What this task involves.
Report the count of lines in the records below that hold the word "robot", omitting everything but the number.

Records provided.
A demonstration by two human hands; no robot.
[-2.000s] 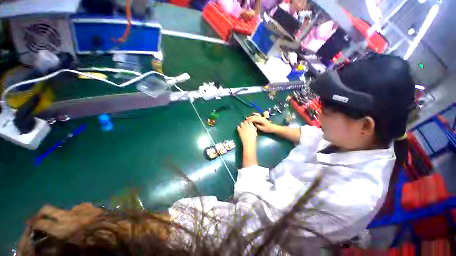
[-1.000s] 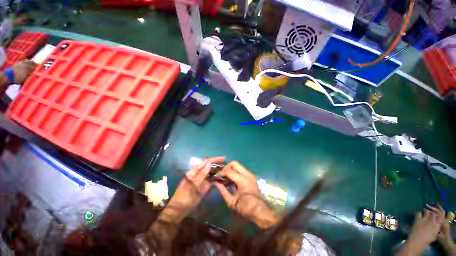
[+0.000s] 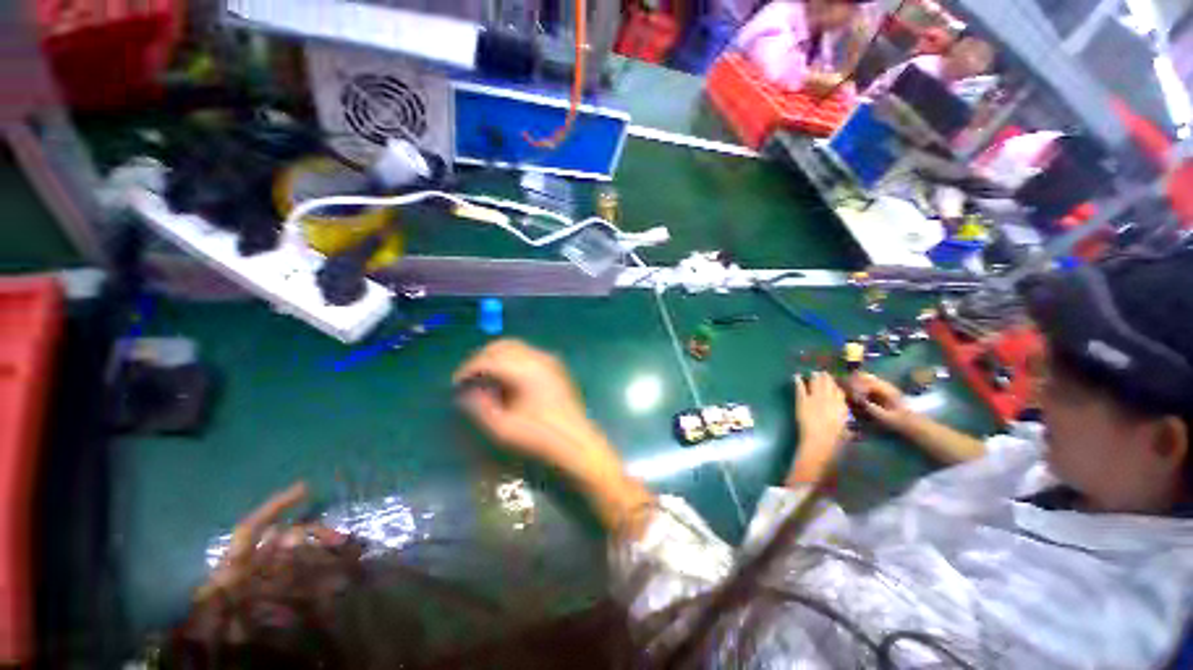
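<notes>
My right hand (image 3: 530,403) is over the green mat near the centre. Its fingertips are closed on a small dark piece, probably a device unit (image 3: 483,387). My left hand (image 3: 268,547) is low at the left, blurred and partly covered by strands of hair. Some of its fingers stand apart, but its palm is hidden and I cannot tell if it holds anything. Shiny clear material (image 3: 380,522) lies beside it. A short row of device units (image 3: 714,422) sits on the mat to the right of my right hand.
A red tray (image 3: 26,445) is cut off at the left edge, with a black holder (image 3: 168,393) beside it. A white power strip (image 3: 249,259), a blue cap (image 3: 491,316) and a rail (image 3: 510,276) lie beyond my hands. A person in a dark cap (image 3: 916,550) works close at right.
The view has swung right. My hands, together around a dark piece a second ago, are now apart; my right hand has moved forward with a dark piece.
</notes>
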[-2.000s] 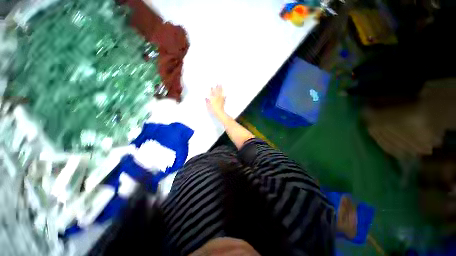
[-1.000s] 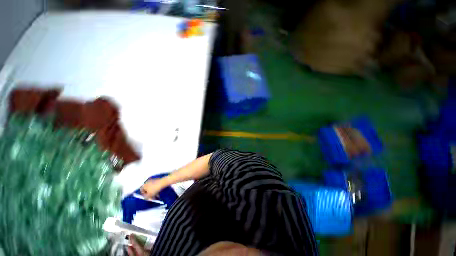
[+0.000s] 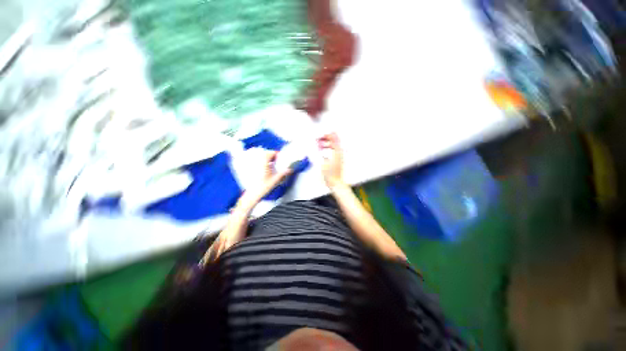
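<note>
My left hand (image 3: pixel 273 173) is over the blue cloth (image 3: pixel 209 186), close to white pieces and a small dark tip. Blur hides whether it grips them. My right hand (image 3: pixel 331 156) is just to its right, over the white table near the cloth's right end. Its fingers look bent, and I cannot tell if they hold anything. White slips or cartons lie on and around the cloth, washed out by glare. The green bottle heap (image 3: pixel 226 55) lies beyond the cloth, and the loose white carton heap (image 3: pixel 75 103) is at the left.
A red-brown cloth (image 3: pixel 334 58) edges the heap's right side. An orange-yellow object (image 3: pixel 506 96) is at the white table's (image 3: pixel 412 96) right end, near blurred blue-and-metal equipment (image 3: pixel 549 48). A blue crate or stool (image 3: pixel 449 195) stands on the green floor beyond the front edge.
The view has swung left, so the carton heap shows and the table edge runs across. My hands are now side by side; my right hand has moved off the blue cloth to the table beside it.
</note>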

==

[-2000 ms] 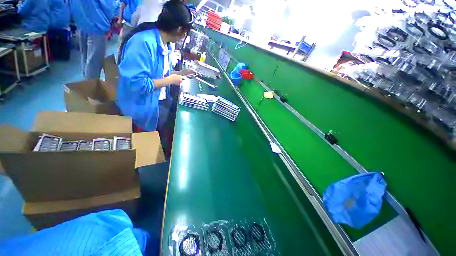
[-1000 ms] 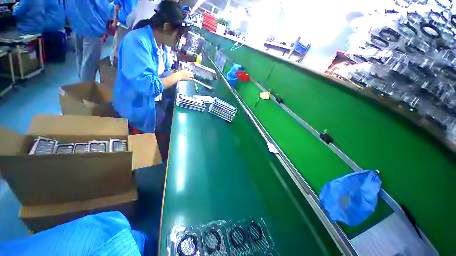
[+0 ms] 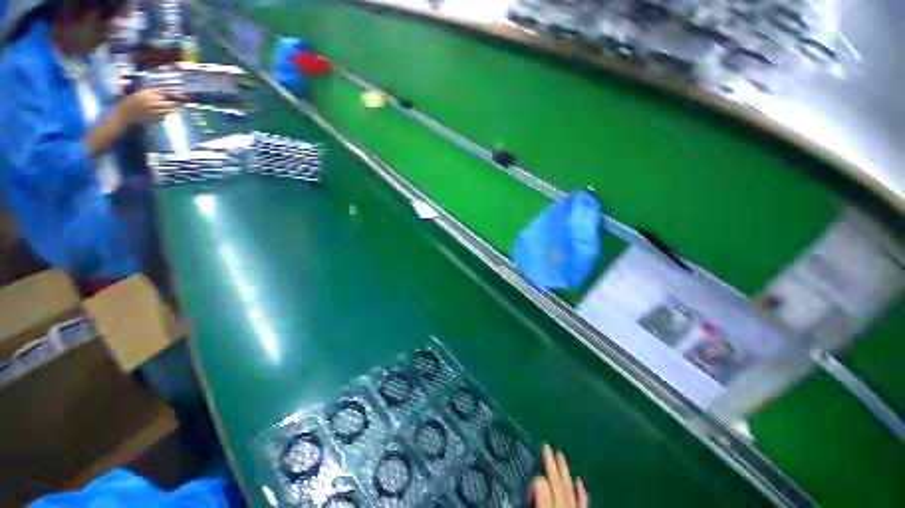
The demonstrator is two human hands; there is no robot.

Answer box.
2